# WHAT IS NEEDED:
The answer must be the full listing, reproduced without any change.
### RECORDED INFORMATION
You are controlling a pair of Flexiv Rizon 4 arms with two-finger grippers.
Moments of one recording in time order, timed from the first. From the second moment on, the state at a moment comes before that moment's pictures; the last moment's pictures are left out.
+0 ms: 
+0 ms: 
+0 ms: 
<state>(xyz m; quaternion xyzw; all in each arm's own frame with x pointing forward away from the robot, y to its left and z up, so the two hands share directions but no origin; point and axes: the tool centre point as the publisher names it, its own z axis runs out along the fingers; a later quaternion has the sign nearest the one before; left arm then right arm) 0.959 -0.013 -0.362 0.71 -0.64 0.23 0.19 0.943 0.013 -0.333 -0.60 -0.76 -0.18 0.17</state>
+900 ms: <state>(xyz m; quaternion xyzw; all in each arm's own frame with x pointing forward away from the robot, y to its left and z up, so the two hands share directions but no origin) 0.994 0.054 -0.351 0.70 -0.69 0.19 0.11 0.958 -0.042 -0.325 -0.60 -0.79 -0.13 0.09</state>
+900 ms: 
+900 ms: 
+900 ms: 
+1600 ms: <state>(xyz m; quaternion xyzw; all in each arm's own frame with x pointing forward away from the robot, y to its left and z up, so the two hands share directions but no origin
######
# REPLY TO THE TASK:
You are controlling a pair of Flexiv Rizon 4 arms with two-finger grippers.
Moments of one recording in time order, timed from the first. From the second moment on, the state at a moment comes before that moment's pictures; the last moment's pictures are left out.
+0 ms: 
+0 ms: 
+0 ms: 
<state>(xyz m; quaternion xyzw; all in each arm's own frame with x pointing forward away from the robot, y to its left and z up, so the two hands share directions but no origin; point and axes: the tool centre point as the publisher names it, its own z axis runs out along the fingers; a later quaternion has the sign nearest the one before; left arm then right arm) 0.959 -0.013 -0.362 0.71 -0.64 0.23 0.19 0.943 0.013 -0.333 -0.60 -0.76 -0.18 0.17</state>
+900 ms: <state>(xyz m; quaternion xyzw; all in each arm's own frame with x pointing forward away from the robot, y to its left and z up, so the two hands share directions but no origin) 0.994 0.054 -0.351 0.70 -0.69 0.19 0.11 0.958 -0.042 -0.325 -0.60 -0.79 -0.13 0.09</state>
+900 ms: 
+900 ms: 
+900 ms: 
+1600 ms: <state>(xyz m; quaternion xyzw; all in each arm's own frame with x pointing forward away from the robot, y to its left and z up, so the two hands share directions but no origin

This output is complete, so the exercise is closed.